EXERCISE DETAILS :: Scan the data beneath this task and copy each line that includes "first".

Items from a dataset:

+ + +

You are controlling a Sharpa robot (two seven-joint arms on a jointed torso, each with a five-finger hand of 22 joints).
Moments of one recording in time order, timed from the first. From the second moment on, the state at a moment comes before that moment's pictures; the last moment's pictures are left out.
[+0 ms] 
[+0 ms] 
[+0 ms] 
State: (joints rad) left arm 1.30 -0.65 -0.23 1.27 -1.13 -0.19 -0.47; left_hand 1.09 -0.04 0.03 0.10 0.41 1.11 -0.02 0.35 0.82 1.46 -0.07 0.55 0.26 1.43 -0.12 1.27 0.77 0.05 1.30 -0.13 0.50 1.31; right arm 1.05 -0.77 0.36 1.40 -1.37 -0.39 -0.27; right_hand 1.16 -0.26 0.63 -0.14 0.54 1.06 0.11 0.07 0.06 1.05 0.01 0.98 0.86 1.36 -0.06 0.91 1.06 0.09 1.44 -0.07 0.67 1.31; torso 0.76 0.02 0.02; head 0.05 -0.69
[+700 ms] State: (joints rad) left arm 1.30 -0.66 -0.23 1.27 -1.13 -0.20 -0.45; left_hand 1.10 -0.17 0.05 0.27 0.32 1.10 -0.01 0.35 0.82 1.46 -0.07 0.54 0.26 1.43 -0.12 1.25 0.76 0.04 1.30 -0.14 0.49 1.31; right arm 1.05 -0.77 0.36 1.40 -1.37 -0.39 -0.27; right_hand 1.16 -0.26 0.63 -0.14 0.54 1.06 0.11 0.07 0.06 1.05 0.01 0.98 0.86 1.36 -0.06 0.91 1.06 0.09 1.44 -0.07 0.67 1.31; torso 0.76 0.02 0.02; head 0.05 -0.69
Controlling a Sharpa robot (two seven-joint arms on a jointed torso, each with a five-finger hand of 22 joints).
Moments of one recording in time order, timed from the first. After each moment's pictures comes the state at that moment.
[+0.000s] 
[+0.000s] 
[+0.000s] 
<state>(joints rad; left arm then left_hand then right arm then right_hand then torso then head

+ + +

SOLUTION FOR THIS EXERCISE ::
Moments of one recording in time order, timed from the first. From the second moment on, the state at a moment comes before that moment's pictures; the last moment's pictures are left out.
Moments of one recording in time order, timed from the first. After each moment's pictures comes the state at that moment.

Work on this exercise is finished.